Where did I go wrong?
Perhaps, I didn’t. Maybe the road was just a little bit different than I imagined.
Do I have any regrets? I don’t know. I would like to say I don’t, but I just don’t know. Only time will tell, I suppose. Time will be the final judge. It will be the trial to which my life experience is subjected. I cannot yet say if I have any regrets, for it is too soon to tell. It is entirely possible that one event that at the time of its occurrence may have seemed unfortunate, but ultimately in the end served a greater purpose.
I wish I could tell the future. But that would take all the fun out of the journey. After all, is it not the journey that matters? When one reaches the end all that can be said is that they did it, they arrived. When responding to the question of how they got there is when the story is told. It is in the journey where the legend unfolds.

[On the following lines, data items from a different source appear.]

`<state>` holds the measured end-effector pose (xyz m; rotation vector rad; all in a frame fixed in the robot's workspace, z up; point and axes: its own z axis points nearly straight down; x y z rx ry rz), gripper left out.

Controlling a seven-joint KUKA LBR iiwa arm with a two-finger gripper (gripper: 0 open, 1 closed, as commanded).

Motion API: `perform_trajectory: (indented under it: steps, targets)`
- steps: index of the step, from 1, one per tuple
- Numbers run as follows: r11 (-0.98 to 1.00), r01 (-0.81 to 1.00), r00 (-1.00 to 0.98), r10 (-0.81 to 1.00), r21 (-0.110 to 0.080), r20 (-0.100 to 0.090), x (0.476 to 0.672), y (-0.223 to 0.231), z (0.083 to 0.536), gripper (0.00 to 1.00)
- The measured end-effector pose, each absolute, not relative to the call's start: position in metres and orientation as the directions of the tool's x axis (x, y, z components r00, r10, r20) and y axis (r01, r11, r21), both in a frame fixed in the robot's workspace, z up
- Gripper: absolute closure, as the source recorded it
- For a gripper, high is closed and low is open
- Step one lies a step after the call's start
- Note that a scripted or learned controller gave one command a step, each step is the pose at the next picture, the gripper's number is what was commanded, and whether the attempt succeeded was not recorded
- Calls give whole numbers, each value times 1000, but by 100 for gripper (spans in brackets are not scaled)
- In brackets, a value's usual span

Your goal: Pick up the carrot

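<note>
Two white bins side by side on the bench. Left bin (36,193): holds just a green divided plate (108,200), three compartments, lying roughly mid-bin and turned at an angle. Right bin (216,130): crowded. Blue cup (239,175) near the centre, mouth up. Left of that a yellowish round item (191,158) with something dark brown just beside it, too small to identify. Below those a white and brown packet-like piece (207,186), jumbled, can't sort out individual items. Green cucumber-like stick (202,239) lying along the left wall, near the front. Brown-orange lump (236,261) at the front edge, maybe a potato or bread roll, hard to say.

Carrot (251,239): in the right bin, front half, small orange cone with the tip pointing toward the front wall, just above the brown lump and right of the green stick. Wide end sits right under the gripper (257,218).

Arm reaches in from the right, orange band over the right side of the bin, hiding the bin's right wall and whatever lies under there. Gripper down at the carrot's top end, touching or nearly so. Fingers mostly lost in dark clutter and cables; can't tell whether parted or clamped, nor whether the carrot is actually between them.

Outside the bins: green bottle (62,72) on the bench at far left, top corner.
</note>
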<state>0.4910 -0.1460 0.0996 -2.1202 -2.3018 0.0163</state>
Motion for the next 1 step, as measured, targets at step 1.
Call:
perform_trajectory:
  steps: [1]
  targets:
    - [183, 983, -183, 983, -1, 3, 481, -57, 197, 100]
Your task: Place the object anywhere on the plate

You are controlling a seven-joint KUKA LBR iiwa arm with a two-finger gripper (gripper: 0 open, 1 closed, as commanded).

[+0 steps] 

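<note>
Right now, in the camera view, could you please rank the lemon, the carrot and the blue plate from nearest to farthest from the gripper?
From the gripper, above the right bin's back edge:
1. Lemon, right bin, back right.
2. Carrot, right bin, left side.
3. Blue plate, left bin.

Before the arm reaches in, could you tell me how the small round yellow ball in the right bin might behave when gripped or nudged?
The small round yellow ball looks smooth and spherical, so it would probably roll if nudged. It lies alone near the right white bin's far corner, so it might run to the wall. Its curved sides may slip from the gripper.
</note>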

So much has yet to be seen, to be discovered, to be determined. But are things really ever determined? Is there an end all be all answer? Can things not change? The world changes, people change, hearts change. It has been said that change is one of the few constants in the universe, so why do we resist it? Why do we not just embrace it and go with it. Why do we not allow it to just happen? Oh, but we do. Don’t we? Sometimes we even force it to happen. We force it against the flow.
So what is good and bad? If we desire change does it mean the current state of affairs is bad? Or do we just desire something different? Do we ever wish to change good things? Do we know what we want? Are we just on a journey to discover, to grow, and to learn with hopes that in the end things will work out favorably? What if they don’t? Do we then fail or has the journey itself been enough to justify success?